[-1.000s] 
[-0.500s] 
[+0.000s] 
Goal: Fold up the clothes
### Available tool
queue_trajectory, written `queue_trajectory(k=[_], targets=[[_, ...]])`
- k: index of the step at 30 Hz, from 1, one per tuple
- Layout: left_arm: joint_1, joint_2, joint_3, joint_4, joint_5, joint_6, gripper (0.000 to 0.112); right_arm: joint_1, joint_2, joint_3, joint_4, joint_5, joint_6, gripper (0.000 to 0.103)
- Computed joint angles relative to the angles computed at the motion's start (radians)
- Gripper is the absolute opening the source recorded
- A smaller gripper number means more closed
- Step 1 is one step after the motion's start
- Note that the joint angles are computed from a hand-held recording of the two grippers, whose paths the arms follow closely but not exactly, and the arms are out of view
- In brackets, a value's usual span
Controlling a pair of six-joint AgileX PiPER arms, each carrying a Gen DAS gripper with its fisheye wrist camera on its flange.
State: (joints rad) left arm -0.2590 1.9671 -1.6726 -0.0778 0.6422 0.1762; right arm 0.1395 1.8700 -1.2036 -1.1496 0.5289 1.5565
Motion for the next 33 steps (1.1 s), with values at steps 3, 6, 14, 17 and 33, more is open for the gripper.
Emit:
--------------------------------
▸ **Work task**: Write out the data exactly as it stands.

▸ **Task output**:
[-1.000s] 
[-0.500s] 
[+0.000s] 
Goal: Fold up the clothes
### Available tool
queue_trajectory, written `queue_trajectory(k=[_], targets=[[_, ...]])`
- k: index of the step at 30 Hz, from 1, one per tuple
- Layout: left_arm: joint_1, joint_2, joint_3, joint_4, joint_5, joint_6, gripper (0.000 to 0.112); right_arm: joint_1, joint_2, joint_3, joint_4, joint_5, joint_6, gripper (0.000 to 0.103)
- Computed joint angles relative to the angles computed at the motion's start (radians)
- Gripper is the absolute opening the source recorded
- A smaller gripper number means more closed
- Step 1 is one step after the motion's start
- Note that the joint angles are computed from a hand-held recording of the two grippers, whose paths the arms follow closely but not exactly, and the arms are out of view
- In brackets, a value's usual span
Controlling a pair of six-joint AgileX PiPER arms, each carrying a Gen DAS gripper with its fisheye wrist camera on its flange.
State: (joints rad) left arm -0.2590 1.9671 -1.6726 -0.0778 0.6422 0.1762; right arm 0.1395 1.8700 -1.2036 -1.1496 0.5289 1.5565
Motion for the next 33 steps (1.1 s), with values at steps 3, 6, 14, 17 and 33, more is open for the gripper.
Emit:

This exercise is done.